Слезы обильно, как вода, текли по щекам на подбородок, а оттуда капали на синтетические слезоотталкивающие кружева комбинашки. Смятое письмо лежало у нее на коленях, и я догадалась, что оно-то и было причиной слез. Была в маминой позе и в серьезных сосредоточенных слезах такая безутешная искренность, что я забыла про нашу вендетту и впервые с тех пор, как выросла из детсадовских платьиц, пожалела ее, как обиженную жизнью девочку. В то же время ехидное сознание ухитрилось отметить комичность сцены, ярко воскресившей в памяти другую, из оперного «Евгения Онегина», щекотавшего в носу желанием одновременно плакать, смеяться и посоветовать старушке Татьяне сбросить пудов этак парочку.
Я согрела маме чайку, обняла за широкие плечи, уговорила прилечь, и вот тогда-то, в постели, бледным отрешенным профилем своим она и напомнила мне мой детский ужас перед смертью. Позже, уже на ночь глядя, я все же разговорила ее. Патетически звенящим в ночи голосом она проговорила: «Ты одна осталась у меня в жизни. Не бойся, я не умру и никогда не предам тебя».
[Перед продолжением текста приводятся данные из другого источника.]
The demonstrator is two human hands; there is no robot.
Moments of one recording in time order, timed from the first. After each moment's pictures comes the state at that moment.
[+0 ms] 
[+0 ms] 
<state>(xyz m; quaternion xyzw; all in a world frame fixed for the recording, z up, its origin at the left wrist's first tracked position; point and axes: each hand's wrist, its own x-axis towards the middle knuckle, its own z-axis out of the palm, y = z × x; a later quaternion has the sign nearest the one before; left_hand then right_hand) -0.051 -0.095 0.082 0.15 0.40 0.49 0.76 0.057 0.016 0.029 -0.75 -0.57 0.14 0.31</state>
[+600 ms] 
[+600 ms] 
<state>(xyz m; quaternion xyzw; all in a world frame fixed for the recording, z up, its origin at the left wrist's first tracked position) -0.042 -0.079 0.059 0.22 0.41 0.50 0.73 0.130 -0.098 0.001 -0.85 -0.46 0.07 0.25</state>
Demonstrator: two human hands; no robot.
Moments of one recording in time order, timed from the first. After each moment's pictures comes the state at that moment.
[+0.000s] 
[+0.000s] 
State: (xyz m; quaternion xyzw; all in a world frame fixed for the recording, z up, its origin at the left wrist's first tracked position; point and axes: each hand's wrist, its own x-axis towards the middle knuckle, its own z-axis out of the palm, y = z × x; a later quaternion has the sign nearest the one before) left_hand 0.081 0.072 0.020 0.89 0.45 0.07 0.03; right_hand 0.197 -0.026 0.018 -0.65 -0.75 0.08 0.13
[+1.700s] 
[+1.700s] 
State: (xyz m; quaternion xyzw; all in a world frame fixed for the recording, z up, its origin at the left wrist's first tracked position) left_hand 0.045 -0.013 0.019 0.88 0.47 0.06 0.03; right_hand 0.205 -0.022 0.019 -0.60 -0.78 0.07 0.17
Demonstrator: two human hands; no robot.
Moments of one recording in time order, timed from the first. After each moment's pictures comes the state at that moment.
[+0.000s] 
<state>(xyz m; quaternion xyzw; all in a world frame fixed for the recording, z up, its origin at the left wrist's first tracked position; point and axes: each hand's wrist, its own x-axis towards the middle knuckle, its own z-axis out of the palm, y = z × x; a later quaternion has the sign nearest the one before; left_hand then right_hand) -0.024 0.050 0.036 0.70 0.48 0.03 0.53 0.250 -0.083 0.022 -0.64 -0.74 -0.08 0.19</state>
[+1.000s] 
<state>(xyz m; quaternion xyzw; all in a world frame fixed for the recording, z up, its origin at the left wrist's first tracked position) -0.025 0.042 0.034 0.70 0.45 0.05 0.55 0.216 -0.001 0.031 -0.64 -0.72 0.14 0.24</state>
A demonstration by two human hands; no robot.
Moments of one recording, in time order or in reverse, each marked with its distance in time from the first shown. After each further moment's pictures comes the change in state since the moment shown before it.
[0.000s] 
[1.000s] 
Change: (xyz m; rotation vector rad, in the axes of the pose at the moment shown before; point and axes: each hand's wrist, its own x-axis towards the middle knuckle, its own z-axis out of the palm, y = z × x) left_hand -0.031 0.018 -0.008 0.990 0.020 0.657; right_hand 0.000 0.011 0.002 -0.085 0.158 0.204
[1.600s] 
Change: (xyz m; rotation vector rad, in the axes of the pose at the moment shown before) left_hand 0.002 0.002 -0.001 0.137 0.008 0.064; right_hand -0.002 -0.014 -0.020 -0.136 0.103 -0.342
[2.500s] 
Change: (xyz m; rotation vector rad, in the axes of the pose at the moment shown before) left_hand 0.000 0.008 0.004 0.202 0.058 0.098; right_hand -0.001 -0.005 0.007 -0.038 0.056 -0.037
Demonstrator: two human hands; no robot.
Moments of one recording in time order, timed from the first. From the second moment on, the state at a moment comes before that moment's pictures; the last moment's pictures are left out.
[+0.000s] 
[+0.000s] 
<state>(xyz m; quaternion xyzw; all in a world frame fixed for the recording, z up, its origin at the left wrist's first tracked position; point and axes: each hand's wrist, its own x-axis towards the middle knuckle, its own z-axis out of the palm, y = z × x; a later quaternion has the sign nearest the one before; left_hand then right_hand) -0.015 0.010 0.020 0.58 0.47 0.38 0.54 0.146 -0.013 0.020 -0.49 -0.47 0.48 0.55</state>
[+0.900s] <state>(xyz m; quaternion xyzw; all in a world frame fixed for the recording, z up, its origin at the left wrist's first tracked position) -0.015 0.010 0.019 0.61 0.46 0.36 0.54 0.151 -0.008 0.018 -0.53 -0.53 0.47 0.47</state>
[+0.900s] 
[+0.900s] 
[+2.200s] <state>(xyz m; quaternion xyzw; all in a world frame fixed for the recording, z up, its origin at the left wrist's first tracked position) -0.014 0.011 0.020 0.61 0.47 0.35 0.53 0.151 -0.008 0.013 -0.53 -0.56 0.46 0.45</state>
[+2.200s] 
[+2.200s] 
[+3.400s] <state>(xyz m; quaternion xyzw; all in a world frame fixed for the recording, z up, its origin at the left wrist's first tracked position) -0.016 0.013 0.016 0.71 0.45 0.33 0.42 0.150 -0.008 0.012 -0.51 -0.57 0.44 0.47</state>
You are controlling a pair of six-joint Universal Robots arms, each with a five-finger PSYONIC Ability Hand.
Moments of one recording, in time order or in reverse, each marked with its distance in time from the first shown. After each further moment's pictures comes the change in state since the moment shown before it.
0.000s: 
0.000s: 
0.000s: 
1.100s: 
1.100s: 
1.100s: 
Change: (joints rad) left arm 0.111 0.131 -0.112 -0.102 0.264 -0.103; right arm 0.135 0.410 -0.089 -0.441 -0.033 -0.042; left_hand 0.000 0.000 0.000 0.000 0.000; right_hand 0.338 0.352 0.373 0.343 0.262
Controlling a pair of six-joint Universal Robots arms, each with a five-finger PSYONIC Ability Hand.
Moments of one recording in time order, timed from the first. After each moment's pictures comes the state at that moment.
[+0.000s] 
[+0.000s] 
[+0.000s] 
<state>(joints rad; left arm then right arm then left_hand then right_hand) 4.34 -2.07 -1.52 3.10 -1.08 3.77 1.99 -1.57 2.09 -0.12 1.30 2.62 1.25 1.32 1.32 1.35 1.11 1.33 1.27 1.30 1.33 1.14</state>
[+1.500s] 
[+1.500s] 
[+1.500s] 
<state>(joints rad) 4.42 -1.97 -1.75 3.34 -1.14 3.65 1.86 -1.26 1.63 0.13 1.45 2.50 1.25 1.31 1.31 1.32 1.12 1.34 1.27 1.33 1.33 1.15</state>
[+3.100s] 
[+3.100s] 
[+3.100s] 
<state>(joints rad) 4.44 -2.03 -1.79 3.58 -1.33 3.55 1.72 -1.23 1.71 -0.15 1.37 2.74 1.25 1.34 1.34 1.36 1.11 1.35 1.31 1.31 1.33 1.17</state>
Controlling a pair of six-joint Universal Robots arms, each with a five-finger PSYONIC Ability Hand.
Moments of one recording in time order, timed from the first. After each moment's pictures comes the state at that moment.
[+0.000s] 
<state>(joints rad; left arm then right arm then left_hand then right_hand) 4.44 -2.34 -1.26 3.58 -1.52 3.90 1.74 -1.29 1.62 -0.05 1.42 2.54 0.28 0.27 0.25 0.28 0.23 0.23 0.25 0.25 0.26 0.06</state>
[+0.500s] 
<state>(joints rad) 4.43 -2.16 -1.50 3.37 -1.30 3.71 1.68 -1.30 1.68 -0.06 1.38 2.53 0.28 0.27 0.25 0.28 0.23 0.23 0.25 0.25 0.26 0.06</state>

Честно говоря, я совершенно не понимала, почему, собственно, она должна меня предавать, не могла я понять также, почему она так сильно страдает от этого письма – ведь с возлюбленным своим она не виделась уже более двух лет. Он был симпатичным немолодым человеком – явным неудачником, когда-то много обещавшим, но не поднявшимся в карьере выше должности режиссера самодеятельной театральной студии. Юрий Александрович – так, серьезно, даже подобострастно мама называла его всегда, даже в беседах с подругами. С младых ногтей я подслушивала, вернее, просто слышала через занавеску их возбужденный шепот и знала, что мамин Ромео обременен семьей и чувством вины перед женой – старой актрисой, старше его чуть ли не на двадцать лет, всю жизнь удачно игравшей на этой возрастной разнице. Мне он нравился. Мне казалось, что они с мамой идеально подходят друг другу, но ясно было и то, что он никогда не оставит семью ради скромной учительницы из провинции. Их роман длился семь лет и был почти эпистолярным. Мама выплакивала ему в письмах свою любовь и отчаянное одиночество, а он, читая их, отогревался ощущением подлинного, ничего не требующего взамен чувства. За семь лет они виделись всего раз пять, и каждая встреча была в маминой жизни событием. Когда-то, еще в самом начале их романа, Юрий Александрович привез ей в подарок духи «Быть может», и годы мама жила надеждой на счастье, которое «еще быть может». Все кончилось, когда его жена нашла мамины письма и инсценировала очередное самоубийство. Эпистолярный роман почил, вместе с ним и мамина надежда. Ничего, ничего в ее жизни уже «быть не может».